W wtorkowy mroźny poranek wyruszyliśmy w szóstkę, na podbój lasów – cel szlifowanie formy. Wczesny wyjazd z doświadczenia nie wróżył nic dobrego. Do ósmej miałem tak odmrożone palce, że nie mogłem utrzymać kierownicy. Biker „Johanbiker” , „ Slavo”, Terrago44”, Heniek i Jerzyk oraz ja, mknęliśmy wertepami otaczających nas lasów. Po ósmej zjechaliśmy z asfaltu i zaczęły się leśne dukty. Po 120km w grupie odezwały się pierwsze pomruki niezadowolenia.
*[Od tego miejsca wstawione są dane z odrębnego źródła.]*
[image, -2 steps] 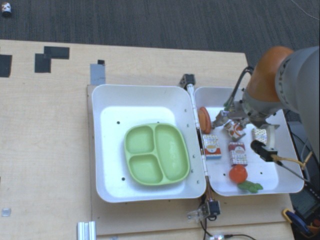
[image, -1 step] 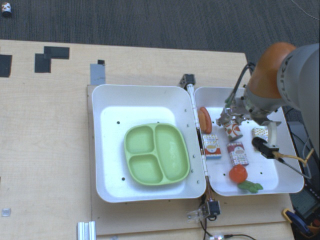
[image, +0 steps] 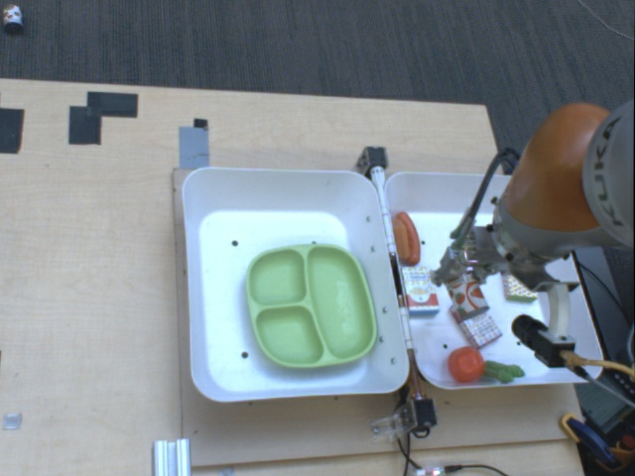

Teren ciężki, tempo duże. 8:30 Kuźnia Raciborska - 15: 30 Międzyrzecze – średnia 18,1 km /h Zjedliśmy po fasolce i przez Paprocany i Mikołów wróciliśmy cali i zdrowi do domu. W terenie wyszło prawie 15o km , więc było nieźle. Na szczęście pogoda dopisała.
Nie było łatwo, co widać!.
Grzybów nie było , Slavo po zderzeniu z jeleniem dorobił sie pokaźnego trofeum.
Pomimo map i GPS, teren okazał się trudny do przebycia.